Running time vs. number of AI services

It can be observed in Figure 4c that the DRL-based algorithm performs significantly better than MILP in terms of running time. Such performance advantage in time consumption is more obvious when the AI service number is large.

4.3. Simulation Scenario II

In this simulation scenario of a large network, we consider a network topology of 60 edge data centers, which contains thirty edge computational resource suppliers and two edge data centers for each. The number of AI services is set to 100, which consists fifty users and two types of AI distributed model training tasks. The backlog threshold of AI-distributed model training tasks in edge data centers is set to 50. A series of simulations in simulation scenario II of a large network are conducted to evaluate performance comparisons among different proposed DRL-based algorithms, MILPs, and benchmarks in terms of multi-objective optimization, profit, backlog, and running time.

(a)

Multi-objective optimization vs. number of AI services

Figure 5 shows that our proposed DRL-based algorithm significantly outperforms benchmarks and approaches to MILP in terms of multi-objective optimization in a large network. Notably, MILP can obtain the exact solution to our discussed problem. In Figure 5a, the average error between the DRL-based algorithm and MILP is 30.34%, and DQN increases its average 34.25% joint optimization of profit and backlog than the benchmark, as the ratio of weight coefficient between profit and backlog is 100:1. Simulation results in Figure 5b,c show that the respective average error between DRL-based algorithm and MILP is 25.19% and 29.18%, and DQN increases its respective average by 12.83% and 86.28% of joint optimization of profit and backlog than the benchmark, as the respective ratios of weight coefficient between profit and backlog are 0.8:0.2 and 0.9:0.1. This is because under diversified types of AI service requests and changing workloads on edge data centers, DRL performs more adaptable to changes than MILP with fixed accurate solution and benchmark with random assignment strategy. Another reason is that the proportion of profit is larger than the backlog of distributed model training tasks in multi-objective optimization. Overall, the DRL-based algorithm increases by an average of 28.24% more than the benchmark in a large network.

(b)

Profit vs. number of AI services

As shown in Figure 6a, DQN increases by an average of 31.07% profit more than the benchmark, and the average error between the DRL-based algorithm and MILP is 30.41% in a large network. This is reasonable because the benchmark randomly assigns the AI-distributed model training tasks to the edge data center and consumes more computational resources with less profit compared with the DRL-based algorithm.

(c)

Backlog vs. number of AI services

We observe from Figure 6b that DQN reduces by an average of 60% backlog of distributed model training tasks than the benchmark in a large network. The average error between DQN and MILP is 47.68%.

(d)

Running time vs. number of AI services

It can be observed in Figure 6c that MILP consumes the most running time among the three algorithms, especially as the number of AI services is more than 160. DQN reduces by an average of 98.27% running time than MILP. The running time between DQN and benchmark is not much different. This is reasonable because MILP shows high algorithm time complexity, especially in large networks.
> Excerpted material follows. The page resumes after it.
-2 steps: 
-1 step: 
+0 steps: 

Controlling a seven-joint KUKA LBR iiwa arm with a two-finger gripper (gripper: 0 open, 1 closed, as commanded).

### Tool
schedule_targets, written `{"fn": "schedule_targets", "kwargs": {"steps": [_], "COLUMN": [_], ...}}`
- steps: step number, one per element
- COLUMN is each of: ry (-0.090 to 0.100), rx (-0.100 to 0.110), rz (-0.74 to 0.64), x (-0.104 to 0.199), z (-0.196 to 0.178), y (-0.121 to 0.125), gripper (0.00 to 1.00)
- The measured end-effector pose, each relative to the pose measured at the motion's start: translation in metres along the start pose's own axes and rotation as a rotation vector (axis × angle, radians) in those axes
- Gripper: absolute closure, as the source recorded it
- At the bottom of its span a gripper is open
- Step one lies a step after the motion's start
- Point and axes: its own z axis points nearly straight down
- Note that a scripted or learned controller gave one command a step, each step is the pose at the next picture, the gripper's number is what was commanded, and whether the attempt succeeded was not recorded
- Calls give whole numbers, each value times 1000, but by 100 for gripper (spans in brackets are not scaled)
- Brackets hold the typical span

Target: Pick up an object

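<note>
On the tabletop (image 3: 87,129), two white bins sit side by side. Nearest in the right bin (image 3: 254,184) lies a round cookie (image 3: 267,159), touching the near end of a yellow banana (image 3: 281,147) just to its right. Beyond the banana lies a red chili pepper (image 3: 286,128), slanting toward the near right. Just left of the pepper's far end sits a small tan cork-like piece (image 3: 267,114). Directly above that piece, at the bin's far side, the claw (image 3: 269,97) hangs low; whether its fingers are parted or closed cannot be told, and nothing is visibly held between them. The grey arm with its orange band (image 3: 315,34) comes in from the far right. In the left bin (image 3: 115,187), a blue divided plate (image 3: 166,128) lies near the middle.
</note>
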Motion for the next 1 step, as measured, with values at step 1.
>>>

5. Discussion and Conclusions

This letter investigates an AI service-oriented dynamic, collaborative computational resource scheduling algorithm based on distributed data parallelism in the ECFN of the smart grid. A MILP model is formulated, and a DRL-based algorithm is proposed, which utilizes a heuristic algorithm of PT-GSCRSA to facilitate the model training process. Simulation results show that DRL achieves the most approximating performance as MILP, especially when the number of AI services is less than 60 and when the weight coefficient ratio between profit and backlog in multi-objective is 0.8:0.2. DRL outperforms the benchmark in terms of profit of AI service provider, backlog of distributed model training tasks, running time, and multi-objective optimization in both small and large networks.